Ogni domenica si continua a segare, tagliare, sfoltire, sfrondare, accatastare, triturare, sudare ma anche imprecare finchè quanto programmato da ristrutturare sia tutto ben evidente e si abbia la possibilità di ammirare a 360° le bellezze del panorama all’orizzonte.
Contemporaneamente alcuni avviano le fasi più faticose di tutta l’opera. Con badili, picconi carriole e mani asportano tutto il materiale caduto all’interno delle caverne e quello franato dentro le trincee fino a riempierle completamente.

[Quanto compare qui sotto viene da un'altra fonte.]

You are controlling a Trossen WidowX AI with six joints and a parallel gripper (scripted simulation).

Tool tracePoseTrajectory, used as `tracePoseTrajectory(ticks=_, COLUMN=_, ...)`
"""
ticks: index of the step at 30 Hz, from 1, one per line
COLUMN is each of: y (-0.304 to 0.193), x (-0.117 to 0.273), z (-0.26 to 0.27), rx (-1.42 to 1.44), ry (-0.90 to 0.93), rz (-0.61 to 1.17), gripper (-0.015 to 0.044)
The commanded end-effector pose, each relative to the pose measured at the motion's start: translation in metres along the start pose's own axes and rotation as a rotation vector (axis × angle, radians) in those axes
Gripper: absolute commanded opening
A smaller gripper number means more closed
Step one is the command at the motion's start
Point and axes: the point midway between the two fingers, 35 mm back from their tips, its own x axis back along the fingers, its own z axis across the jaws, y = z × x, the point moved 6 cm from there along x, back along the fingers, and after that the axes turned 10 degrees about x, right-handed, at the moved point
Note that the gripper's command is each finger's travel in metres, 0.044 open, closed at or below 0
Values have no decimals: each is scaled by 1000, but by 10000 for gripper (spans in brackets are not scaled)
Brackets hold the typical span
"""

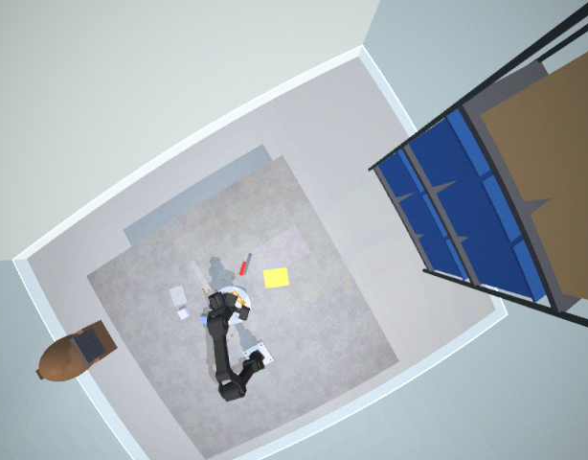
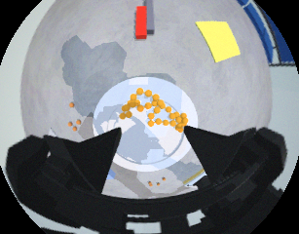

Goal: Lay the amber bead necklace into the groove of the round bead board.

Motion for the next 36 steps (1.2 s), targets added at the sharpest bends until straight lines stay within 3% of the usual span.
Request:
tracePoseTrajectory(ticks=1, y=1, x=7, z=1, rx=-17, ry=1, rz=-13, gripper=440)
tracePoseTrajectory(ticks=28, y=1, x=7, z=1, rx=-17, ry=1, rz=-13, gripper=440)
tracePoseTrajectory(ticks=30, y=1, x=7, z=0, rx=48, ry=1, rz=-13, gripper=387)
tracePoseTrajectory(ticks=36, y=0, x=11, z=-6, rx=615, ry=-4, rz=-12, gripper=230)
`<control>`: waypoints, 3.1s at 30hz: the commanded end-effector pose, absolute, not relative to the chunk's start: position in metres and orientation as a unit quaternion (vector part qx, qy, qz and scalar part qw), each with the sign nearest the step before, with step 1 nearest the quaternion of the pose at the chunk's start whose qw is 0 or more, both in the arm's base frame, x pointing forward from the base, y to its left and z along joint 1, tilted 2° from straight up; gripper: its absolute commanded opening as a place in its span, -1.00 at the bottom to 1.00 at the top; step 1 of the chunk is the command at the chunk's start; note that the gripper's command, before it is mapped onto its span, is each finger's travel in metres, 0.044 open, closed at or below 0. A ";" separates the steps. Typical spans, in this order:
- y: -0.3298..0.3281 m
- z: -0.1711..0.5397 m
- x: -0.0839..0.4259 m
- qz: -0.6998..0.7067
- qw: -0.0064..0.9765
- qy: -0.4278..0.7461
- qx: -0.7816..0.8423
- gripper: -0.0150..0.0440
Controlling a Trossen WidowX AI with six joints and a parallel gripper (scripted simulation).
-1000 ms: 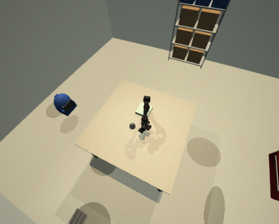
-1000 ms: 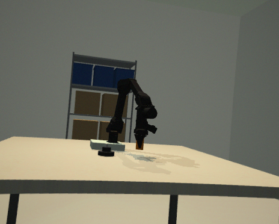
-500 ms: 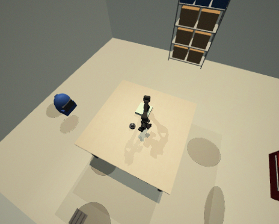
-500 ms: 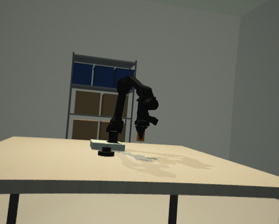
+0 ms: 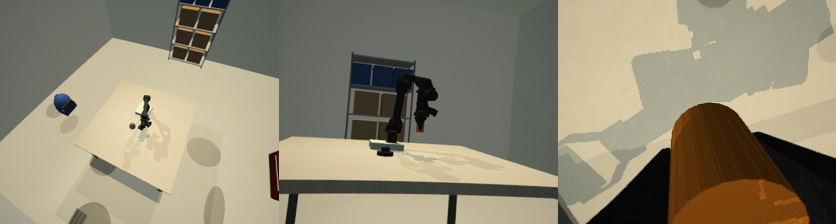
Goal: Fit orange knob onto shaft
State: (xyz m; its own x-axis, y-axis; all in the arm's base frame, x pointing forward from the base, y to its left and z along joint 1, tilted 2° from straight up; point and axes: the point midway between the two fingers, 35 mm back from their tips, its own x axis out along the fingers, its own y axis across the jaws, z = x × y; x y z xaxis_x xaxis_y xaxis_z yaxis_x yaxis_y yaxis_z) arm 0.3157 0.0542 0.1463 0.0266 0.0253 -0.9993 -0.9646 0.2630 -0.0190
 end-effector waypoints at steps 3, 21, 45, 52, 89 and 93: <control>0.053 0.154 0.316 0.433 0.576 0.545 -0.428 -0.49; -0.003 0.136 0.320 0.431 0.575 0.547 -0.429 -0.49; -0.076 0.111 0.309 0.429 0.573 0.549 -0.432 -0.49; -0.097 0.104 0.302 0.429 0.572 0.550 -0.432 -0.49; -0.118 0.096 0.294 0.208 0.687 0.666 -0.204 -0.49; -0.117 0.096 0.295 0.176 0.696 0.675 -0.171 -0.49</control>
State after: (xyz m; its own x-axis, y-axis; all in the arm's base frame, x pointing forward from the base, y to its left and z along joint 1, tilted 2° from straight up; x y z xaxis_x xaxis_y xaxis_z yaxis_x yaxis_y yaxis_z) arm 0.2927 -0.1173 0.0954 0.0213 0.0168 -0.9996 -0.5529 0.8332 0.0022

Sovente si trovano dei reperti.
(Materiale di recupero)
Poche cose sfuggite ai ricuperanti, come schegge di bomba, una o due bombe inesplose, cartucce, caricatori, resti di attrezzi da lavoro, utensili da cucina e tanti barattoli per viveri cui si da solo importanza ai fini della catalogazione.
Quello che però attira maggiormente l’attenzione è per quanto resta degli oggetti personali di soldati e ufficiali, quali frammenti di bicchieri e brocche finemente lavorate, cocci di piattini e tazzine da caffè istoriate, resti di pipe col fornello in ceramica recante l’effigie di un principe regnante, montature di occhiali da vista, resti di armoniche a bocca.
Questi creano il pretesto per sospendere per un attimo la fatica e soffermarsi a riflettere su quelle relique e andare con pensiero a quegli sfortunati ragazzi, ai quali forse lo scoppio di una granata nemica ha spento improvvisamente la vita senza nemmeno la gioia di un’ultima fumata, di una suonata in compagnia oppure della lettura di un tanto atteso scritto dei propri cari o dell’amata.
(Lattine e cocci di vetro recuperati)
Quanti saranno stati i ragazzi rimasti sepolti da queste pietre che con immane fatica avevano sistemato a loro baluardo, schiacciati dall’impietosa legge della guerra? A quante sofferenze, patimenti, tribolazioni, dolori avranno assistito questi luoghi? Queste e mille domande vengono spontanee nei momenti di pausa.
Poi, con questi interrogativi, si riattacca nuovamente a tagliare, scavare, ripristinare, sudare sacramentando contro l’avvento destino di quei martiri travolti dalla sciagura. Ed è in questa situazione di comune fatica fisica e sofferenza dell’animo che nascono o si rinsaldano le vere amicizie.
E così che continua per anni. Molti abbandonano altri si uniscono. Fra i nuovi, oltre agli Alpini ci sono amici, studenti, scolari, nuclei di altre associazioni, estimatori che per qualche domenica si rimboccano le maniche e si stancano di buon grado.
Notevole contributo sia manuale che storico arriva da impareggiabile gruppo di amici Altoatesini, guidati da Oswald Mederle, scrupolosamente documentato sulle vicende d’epoca della zona, con Bruno Dorigatti, Alexander Schwabl e altri, che dotati di muscoli vigorosi lasciano nella zona un segno tangibile del loro operato.
Con l’ausilio di tutti sono ripristinati camminamenti e trincee che in parte riacquistano il loro aspetto primitivo. Si rendono visitabili le postazioni per armi leggere e pesanti, la fuciliera, le caverne che furono scavate nella roccia e destinate a depositi, ricoveri o postazioni d’artiglieria, si dissotterra e si rende palese il complesso delle cucine con i fabbricati annessi, lavoro quest’ultimo che basterebbe ad appagare di tutte le fatiche profuse per la singolarità del rinvenimento.
Si provvede allo sgombrare dai detriti il basamento del potente generatore che alimentava di corrente elettrica tutto il caposaldo, l’adiacente cisterna per l’acqua, si sgomberò dai mastodontici massi e dai detriti la grande postazione per cannoni che a suo tempo era stata minata e fatta brillare non si sa da chi.